- [What you will do]
Among the entries below, find the lines holding "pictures" and copy them.

- [Information]
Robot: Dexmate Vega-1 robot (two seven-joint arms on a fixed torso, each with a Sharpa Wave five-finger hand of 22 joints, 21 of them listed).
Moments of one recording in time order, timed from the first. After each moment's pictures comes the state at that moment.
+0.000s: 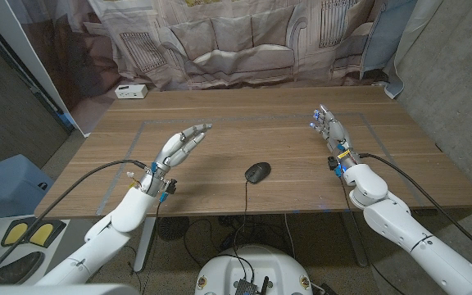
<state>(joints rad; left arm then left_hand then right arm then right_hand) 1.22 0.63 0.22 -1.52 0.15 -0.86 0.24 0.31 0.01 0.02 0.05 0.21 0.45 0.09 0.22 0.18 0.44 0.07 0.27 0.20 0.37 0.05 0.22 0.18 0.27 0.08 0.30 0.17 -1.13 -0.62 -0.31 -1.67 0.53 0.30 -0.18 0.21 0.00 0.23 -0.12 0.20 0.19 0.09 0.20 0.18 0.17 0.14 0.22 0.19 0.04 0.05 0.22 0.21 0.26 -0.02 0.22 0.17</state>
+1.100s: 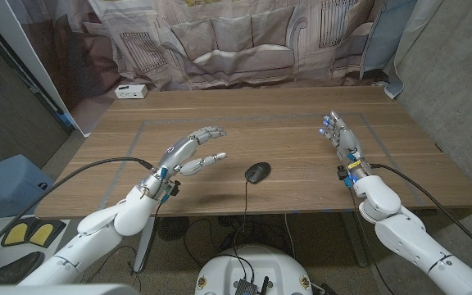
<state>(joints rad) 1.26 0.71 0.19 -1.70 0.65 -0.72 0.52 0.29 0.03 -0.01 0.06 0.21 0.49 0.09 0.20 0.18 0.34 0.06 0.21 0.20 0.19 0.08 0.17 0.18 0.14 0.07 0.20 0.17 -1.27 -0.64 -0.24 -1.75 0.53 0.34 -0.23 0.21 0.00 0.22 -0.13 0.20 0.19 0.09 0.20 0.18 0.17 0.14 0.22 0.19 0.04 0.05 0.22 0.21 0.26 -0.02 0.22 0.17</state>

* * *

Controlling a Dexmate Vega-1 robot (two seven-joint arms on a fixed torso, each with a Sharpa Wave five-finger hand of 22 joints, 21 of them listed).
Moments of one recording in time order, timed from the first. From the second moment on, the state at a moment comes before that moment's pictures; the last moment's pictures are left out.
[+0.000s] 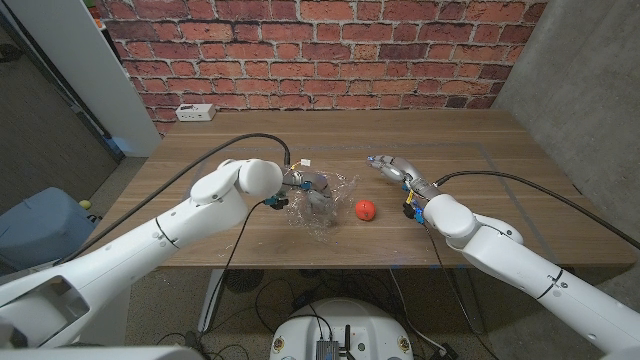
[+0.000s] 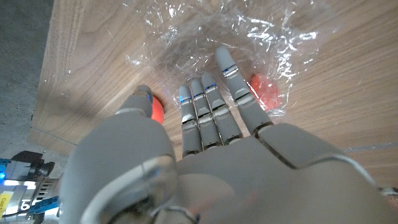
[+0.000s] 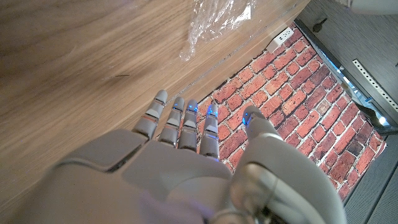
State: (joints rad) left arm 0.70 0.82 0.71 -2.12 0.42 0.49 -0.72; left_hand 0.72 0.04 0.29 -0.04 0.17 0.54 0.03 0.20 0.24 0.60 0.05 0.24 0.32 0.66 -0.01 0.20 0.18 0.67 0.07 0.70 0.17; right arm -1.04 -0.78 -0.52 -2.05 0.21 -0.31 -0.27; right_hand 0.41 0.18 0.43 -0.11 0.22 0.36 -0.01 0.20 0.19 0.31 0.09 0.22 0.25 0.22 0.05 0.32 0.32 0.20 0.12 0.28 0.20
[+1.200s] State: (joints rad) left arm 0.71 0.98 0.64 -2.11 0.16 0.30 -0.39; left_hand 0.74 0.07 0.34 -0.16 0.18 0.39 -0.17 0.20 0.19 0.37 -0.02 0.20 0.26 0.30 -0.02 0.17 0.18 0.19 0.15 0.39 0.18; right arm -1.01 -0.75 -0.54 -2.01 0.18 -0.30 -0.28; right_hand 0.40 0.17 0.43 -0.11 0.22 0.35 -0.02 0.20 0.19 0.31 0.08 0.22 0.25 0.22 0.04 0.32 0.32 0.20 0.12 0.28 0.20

- [Answer for the task]
Moments of one recording in time order, timed from the first. After each moment's pictures comes the state at that moment.
Moments of one recording in time order, timed from the first. From the second moment on, the state at a moment comes before that moment's pictures; the last moment's pictures are left out.

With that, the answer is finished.